TASK -
Repeat the listing exactly, line by line.
[DATA SECTION — start]
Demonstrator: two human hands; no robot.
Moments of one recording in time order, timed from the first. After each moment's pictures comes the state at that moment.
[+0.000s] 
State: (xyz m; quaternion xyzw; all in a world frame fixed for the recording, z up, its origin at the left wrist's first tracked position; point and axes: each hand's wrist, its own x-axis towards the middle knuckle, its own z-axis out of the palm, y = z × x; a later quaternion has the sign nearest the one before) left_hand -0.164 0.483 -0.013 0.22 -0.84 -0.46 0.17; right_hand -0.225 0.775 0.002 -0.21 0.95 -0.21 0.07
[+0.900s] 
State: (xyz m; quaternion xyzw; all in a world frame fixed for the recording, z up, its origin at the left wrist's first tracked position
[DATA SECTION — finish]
ANSWER BOX -
Demonstrator: two human hands; no robot.
Moments of one recording in time order, timed from the first. After each moment's pictures comes the state at that moment.
[+0.000s] 
State: (xyz m; quaternion xyzw; all in a world frame fixed for the recording, z up, its origin at the left wrist's first tracked position; point and axes: each hand's wrist, its own x-axis towards the middle knuckle, its own z-axis out of the palm, y = z × x; a later quaternion has the sign nearest the one before) left_hand -0.164 0.483 -0.013 0.22 -0.84 -0.46 0.17; right_hand -0.225 0.775 0.002 -0.21 0.95 -0.21 0.07
[+0.900s] 
State: (xyz m; quaternion xyzw; all in a world frame fixed for the recording, z up, its origin at the left wrist's first tracked position

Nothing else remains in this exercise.